- Episode no.: Series 4 Episode 7
- Directed by: David Croft
- Story by: Jimmy Perry and David Croft; Based on an idea by Harold Snoad;
- Original air date: 6 November 1970
- Running time: 30 minutes

Episode chronology
| ← Previous "Absent Friends" | Next → "The Two and a Half Feathers" |

= Put That Light Out! =

"Put That Light Out!" is the seventh episode of the fourth series of the British comedy series Dad's Army. It was originally transmitted on Friday 6 November 1970.

==Synopsis==
The Walmington-on-Sea Home Guard are sent to guard the local lighthouse, and Corporal Jones is in charge.

==Plot==
Mainwaring recently sent a letter to GHQ requesting the platoon's use of the local lighthouse as a guard house, and has just received permission to do so. Jones' section are the first to test this new guard house and prepare to move off that same evening. Walker is unable to attend because he is delivering some essential supplies, but the Lewis gun has been fixed, no questions asked.

They arrive at the lighthouse and set themselves up. They have been asked to stand guard from 8:00 in the evening to 2:00 in the morning, much to Godfrey's disappointment. He is suddenly taken short and has to go downstairs, as the nearest convenience is right at the bottom.

Jones asks Frazer to check on Godfrey, but he refuses. He tells the story of his school friend Wally Reagan. Wally had been asked to watch over a lighthouse and, one night, he heard a slithering and a moaning from downstairs. He had gone downstairs to investigate but had been scared back up because the "slithery thing" was following him up the stairs. He locked the door, but the "slithery thing" was trying to get in... Suddenly they hear a knocking on the door and scream, but it is only Godfrey.

They try the telephone, but they have been cut off. Frazer panics, and Pike reckons it is the "slithery thing" coming to get them. Jones takes control and pulls a switch. Suddenly, they hear a large moaning sound, and they realise they have turned the main lamp on, lighting up the whole town. They attempt to turn it off, hoping there is not an air raid that evening, just as the air raid siren sounds. They try to block out the light by holding a blanket up in front of it, but the heat from the lamp sets it on fire, forcing Pike to put it out with a fire extinguisher, coating Jones' trousers with foam in the process.
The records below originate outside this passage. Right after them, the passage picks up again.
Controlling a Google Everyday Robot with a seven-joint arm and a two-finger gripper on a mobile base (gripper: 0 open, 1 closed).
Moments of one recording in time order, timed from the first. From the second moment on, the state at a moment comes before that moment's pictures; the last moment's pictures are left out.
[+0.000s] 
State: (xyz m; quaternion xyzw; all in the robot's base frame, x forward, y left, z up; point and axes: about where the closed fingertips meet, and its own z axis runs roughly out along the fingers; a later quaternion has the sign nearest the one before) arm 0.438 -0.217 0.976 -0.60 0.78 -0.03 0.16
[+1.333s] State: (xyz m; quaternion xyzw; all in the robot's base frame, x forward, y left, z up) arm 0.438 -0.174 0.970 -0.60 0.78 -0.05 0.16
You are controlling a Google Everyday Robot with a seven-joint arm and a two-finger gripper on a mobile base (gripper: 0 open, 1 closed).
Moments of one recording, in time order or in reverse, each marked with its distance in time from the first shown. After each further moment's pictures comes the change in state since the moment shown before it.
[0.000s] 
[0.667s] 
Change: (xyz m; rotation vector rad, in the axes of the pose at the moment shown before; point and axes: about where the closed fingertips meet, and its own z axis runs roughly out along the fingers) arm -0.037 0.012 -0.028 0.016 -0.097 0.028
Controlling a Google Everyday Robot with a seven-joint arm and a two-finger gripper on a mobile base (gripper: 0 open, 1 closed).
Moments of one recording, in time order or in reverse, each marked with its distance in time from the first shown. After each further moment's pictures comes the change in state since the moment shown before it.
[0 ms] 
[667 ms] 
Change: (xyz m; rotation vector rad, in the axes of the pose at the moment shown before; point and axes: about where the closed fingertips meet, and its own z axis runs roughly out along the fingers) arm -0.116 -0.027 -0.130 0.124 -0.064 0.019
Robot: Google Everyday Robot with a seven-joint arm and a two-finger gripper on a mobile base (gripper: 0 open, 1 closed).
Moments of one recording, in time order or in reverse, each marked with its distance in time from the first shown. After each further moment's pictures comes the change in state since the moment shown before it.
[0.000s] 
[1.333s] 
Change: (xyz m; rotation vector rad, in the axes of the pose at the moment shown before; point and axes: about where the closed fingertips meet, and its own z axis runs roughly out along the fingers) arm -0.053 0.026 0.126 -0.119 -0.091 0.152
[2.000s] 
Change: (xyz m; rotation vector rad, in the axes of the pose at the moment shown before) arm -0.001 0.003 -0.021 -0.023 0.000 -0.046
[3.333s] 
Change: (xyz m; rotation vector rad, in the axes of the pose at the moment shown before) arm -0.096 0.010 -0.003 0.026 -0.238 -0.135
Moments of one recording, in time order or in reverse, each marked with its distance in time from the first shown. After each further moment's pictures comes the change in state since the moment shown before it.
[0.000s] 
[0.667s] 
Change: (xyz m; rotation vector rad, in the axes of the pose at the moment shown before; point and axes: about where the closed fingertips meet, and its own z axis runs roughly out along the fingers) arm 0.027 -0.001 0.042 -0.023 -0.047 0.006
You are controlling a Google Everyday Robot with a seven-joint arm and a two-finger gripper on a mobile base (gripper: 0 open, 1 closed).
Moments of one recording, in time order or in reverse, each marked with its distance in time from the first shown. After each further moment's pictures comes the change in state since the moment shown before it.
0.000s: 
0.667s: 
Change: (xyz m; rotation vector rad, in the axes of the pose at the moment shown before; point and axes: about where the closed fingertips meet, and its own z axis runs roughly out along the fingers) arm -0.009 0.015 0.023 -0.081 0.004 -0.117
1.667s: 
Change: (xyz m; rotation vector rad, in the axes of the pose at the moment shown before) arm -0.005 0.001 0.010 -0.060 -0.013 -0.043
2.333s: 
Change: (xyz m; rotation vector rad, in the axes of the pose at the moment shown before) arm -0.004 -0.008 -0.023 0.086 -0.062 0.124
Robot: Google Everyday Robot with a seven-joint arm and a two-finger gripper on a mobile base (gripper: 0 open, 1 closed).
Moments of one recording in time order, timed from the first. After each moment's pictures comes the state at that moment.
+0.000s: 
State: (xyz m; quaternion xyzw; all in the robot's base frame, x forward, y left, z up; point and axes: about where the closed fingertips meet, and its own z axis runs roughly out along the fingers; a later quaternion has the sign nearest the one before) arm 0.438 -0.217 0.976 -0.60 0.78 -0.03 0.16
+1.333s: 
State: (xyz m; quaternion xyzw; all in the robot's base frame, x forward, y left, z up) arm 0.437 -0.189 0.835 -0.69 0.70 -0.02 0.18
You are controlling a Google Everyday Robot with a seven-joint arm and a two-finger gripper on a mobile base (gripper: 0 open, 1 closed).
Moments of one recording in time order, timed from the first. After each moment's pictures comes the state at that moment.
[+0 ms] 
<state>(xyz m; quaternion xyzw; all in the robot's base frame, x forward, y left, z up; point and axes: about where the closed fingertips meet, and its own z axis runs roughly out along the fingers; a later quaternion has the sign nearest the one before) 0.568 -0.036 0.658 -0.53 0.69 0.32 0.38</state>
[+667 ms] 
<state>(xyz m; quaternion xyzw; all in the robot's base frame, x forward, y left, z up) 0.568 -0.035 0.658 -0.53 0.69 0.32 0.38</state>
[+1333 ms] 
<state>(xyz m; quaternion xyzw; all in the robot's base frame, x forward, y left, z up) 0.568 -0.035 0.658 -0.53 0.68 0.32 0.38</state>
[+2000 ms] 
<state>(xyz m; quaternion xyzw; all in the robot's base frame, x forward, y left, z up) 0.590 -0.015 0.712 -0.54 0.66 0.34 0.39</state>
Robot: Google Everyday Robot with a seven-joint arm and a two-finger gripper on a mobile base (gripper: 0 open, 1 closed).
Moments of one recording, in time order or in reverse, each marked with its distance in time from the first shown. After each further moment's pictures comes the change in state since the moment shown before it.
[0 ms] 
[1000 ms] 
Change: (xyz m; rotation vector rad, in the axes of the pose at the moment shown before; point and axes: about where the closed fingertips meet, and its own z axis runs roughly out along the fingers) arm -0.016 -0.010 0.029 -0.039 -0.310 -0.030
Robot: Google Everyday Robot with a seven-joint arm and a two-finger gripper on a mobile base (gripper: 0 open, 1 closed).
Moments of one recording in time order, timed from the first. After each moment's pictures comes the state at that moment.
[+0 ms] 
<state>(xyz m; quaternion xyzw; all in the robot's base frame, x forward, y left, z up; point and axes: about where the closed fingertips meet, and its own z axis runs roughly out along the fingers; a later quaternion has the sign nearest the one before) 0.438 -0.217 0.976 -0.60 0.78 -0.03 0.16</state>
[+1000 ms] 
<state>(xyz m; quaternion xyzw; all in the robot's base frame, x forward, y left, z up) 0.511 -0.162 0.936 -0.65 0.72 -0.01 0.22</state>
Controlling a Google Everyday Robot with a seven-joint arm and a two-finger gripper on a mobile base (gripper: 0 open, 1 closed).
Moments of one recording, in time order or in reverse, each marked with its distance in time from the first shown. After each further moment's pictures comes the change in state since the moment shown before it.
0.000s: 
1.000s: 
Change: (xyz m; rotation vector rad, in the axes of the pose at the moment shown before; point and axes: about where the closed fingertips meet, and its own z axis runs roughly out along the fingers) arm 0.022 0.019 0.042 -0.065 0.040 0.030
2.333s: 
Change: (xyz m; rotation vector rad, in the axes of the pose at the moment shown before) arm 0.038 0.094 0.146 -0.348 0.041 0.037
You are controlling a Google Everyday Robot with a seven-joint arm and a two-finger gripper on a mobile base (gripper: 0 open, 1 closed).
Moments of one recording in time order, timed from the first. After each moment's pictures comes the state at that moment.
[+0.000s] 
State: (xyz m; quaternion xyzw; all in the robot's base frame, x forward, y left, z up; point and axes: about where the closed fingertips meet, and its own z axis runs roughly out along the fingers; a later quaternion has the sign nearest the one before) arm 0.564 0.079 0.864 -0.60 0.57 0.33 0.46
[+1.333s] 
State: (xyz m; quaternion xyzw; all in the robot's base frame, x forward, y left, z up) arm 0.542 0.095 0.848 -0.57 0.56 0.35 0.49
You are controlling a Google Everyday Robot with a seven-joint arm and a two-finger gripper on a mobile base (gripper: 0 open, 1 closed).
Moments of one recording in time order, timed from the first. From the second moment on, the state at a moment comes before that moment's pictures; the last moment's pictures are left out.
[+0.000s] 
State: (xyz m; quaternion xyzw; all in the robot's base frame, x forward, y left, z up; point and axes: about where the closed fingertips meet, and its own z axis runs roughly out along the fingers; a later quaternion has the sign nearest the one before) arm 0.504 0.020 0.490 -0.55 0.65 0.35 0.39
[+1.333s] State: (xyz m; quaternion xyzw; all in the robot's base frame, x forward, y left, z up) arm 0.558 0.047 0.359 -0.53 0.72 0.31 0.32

It is Wilson and a panicking Warden Hodges who discover the light, and inform Mainwaring and Mr Alberts, another ARP Warden, respectively. They discuss how to put it out, and Mainwaring suggests rowing out there. Mr Alberts says they will be dashed to pieces on the rocks, but Mainwaring does not care, until Mr Alberts says that there is no boat in the first place. Walker arrives with the Lewis Gun, and Hodges suggests shooting it out, but Mainwaring says it will kill the men in the lighthouse.

Walker suggests asking a friend of his at the power company to black out the entire county, but Mainwaring rebuffs the suggestion as it will draw too much attention, so instead they decide to put the nearby transformer out of action via the fuses, but only succeed in fusing the whole of the Jolly Roger Pier, but not the lighthouse. The disgruntled lighthouse keeper appears and informs them that it is powered by its own generator. As the telephone line to the lighthouse is cut off, Mainwaring rings the telephone exchange to try to get it reconnected but struggles to make himself plain to the lady at the exchange.

Walker talks to her and convinces her to reconnect the line, as the two of them used to work together during his pre-war smuggling activities. Mainwaring rings Jones, and tells him to go down to the generator room and turn off the lighthouse from there. However, they are taking a long time about it and Hodges soon hears the sound of German bombers approaching. He eventually persuades them to shoot the light with the Lewis Gun. Mainwaring declares that he himself will do it as they are his men and readies the gun, not knowing that Godfrey is in the way.

However, as Mainwaring is about to fire, the generator is shut down just in time. Hodges remarks that they have not heard the last of this, and Wilson adds that they will all be a lot poorer once GHQ learns about it. Mainwaring assures him there is no evidence of their activities, until Walker points out the results of them attacking the transformer: a destroyed tin hat, Mainwaring's soot-covered face and his cap falling apart.

==Cast==

- Arthur Lowe as Captain Mainwaring
- John Le Mesurier as Sergeant Wilson
- Clive Dunn as Lance Corporal Jones
- John Laurie as Private Frazer
- James Beck as Private Walker
- Arnold Ridley as Private Godfrey
- Ian Lavender as Private Pike
- Bill Pertwee as ARP Warden Hodges
- Stuart Sherwin as Mr Alberts, 2nd ARP Warden
- Gordon Peters as the Lighthouse Keeper
- Avril Angers as Freda, the Telephone Operator

==Notes==
1. This episode was based upon an idea by series director Harold Snoad.